Member of the Assembly of the Republic
- In office 20 June 2011 – 24 October 2019
- Constituency: Lisbon

President of the Municipal Assembly of Lisbon
- In office 9 October 2005 – 11 October 2009
- Mayor: Carmona Rodrigues António Costa
- Preceded by: António Modesto Navarro
- Succeeded by: Simonetta Luz Afonso

Member of the Lisbon City Council
- In office 1 January 1998 – 1 January 2002

Personal details
- Born: Paula Maria von Hafe Teixeira da Cruz 1 June 1960 (age 66) Luanda, Portuguese Angola
- Party: Social Democratic Party (1995–present)
- Spouse: Paulo Teixeira Pinto ​ ​(m. 1984; div. 2008)​
- Children: 2
- Education: Universidade Livre de Lisboa [pt]
- Occupation: Lawyer • Politician

= Paula Teixeira da Cruz =

Portuguese lawyer and politician

Paula Maria von Hafe Teixeira da Cruz (born 1 June 1960) is a Portuguese lawyer and politician. She served as Minister of Justice in the government led by Pedro Passos Coelho from 2011 to 2015.

==Early life==
She was born in Luanda, Portuguese Angola in 1960. Her father was Augusto Teixeira da Cruz and her mother was Maria Susana Casanho von Hafe, whose father was a German.

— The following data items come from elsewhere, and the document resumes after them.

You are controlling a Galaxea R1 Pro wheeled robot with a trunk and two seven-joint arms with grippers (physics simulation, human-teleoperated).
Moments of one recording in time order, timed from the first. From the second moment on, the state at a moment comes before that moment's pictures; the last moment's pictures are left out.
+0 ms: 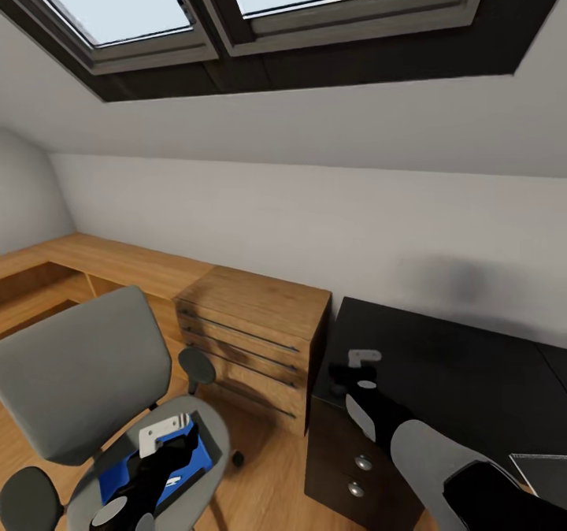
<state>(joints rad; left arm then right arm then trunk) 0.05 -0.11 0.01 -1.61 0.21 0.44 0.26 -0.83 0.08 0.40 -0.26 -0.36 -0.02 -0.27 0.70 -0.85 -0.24</state>
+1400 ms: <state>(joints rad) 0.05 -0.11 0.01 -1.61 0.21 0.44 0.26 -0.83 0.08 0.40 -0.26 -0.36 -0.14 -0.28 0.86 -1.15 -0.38</state>
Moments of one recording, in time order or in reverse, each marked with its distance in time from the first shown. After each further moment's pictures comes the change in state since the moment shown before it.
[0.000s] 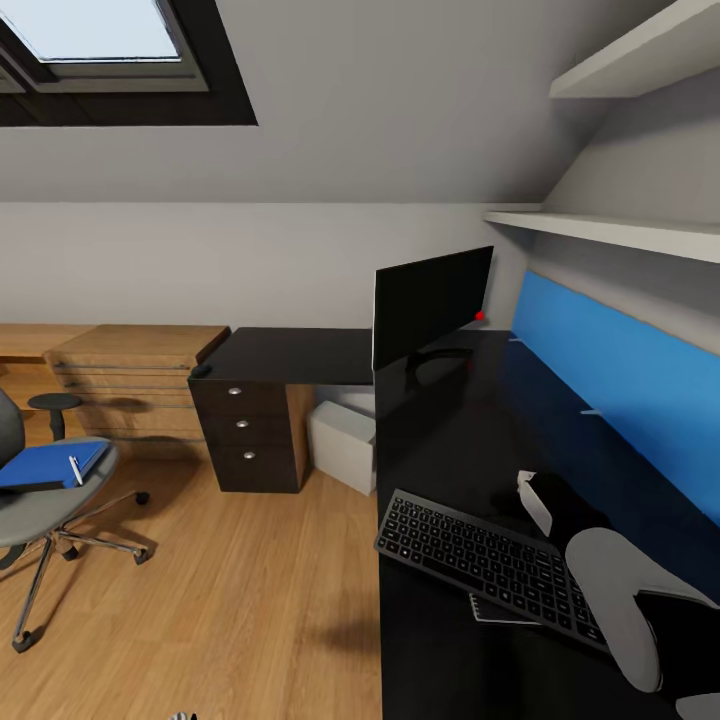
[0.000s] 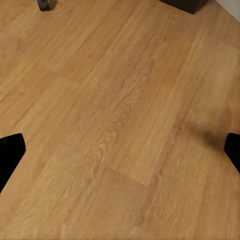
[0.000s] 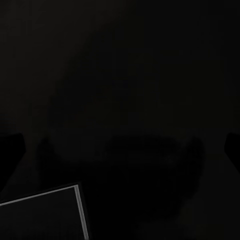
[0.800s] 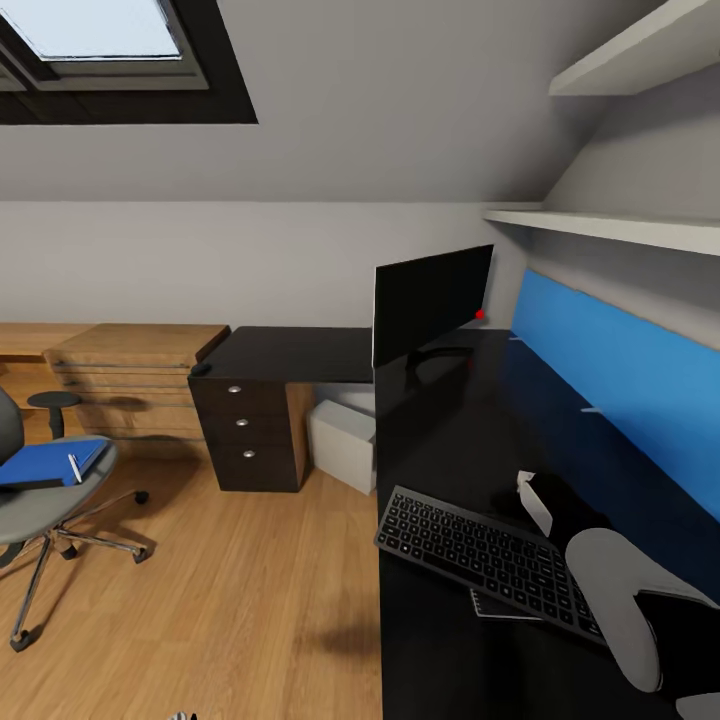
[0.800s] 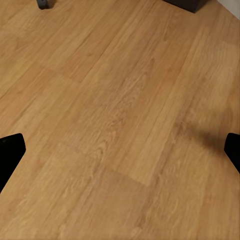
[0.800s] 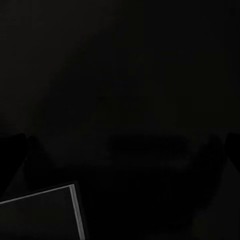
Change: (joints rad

Leaving Angola in 1975 due to the events of the Carnation Revolution (1974) she attended Liceu Padre António Vieira, in Lisbon, Portugal and graduated in law at the Universidade Livre de Lisboa in 1983. Until 1987, she taught at the same university, as well in the Faculdade de Direito da Universidade de Lisboa, as assistant of Administrative law. She ministered the same course at Instituto de Estudos Superiores Financeiros e Fiscais, between 1991 and 1992.

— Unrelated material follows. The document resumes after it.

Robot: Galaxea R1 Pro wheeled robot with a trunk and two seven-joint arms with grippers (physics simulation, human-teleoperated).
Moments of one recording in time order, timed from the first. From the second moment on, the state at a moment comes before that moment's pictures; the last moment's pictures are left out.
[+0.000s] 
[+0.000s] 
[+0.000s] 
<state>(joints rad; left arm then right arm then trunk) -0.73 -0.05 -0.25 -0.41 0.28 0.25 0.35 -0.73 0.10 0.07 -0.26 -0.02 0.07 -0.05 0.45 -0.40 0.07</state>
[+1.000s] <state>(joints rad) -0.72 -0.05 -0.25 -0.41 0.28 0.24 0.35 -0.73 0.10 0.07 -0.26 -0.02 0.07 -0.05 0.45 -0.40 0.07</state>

A lawyer since 1992, she had an office in Garrett Street, in Lisbon. In 2006 she joined F. Castelo Branco & Associados, where she coordinated the Department of Public, Administrative and Environmental Law. She's also arbiter at Centro de Mediação, Peritagens e Arbitragens Voluntárias do Conselho Nacional de Profissões Liberais. She was a member of Conselho Superior da Magistratura (Superior Council of Magistracy, 2003–2005), of General Council of the Portuguese Bar Association (2002–2005) and of Superior Council of the Public Ministry (1999–2003). She's a member of the Association for the Advancement of Law and the Abraço Association (association of support to people with HIV/AIDS) along with Paula Policarpo, José Amaral Lopes and Margarida Martins.

==Political career ==
Paula Teixeira da Cruz is a member of Social Democratic Party since 1995. She was as councilwoman in Lisbon (1998–2002) and President of the Municipal Assembly of Lisbon (2005–2009).

She is vice-president of the National Committee of the Social Democratic Party under the leadership of Pedro Passos Coelho, position she also held between 2005 and 2006, under the leadership of Luís Marques Mendes.

After 2011 elections she was appointed Minister of Justice in the new coalition government.

==Personal life==
Paula Teixeira da Cruz is divorced since October 1, 2008, from the businessman and former CEO of Banco Comercial Português Paulo Teixeira Pinto, whom she married in 1984 and with whom she had a daughter, Catarina, born in 1984, and a son, Paulo Guilherme, born in 1986, who died on November 1, 2008.

She is a supporter of drug liberalization, same-sex marriage and same-sex adoption.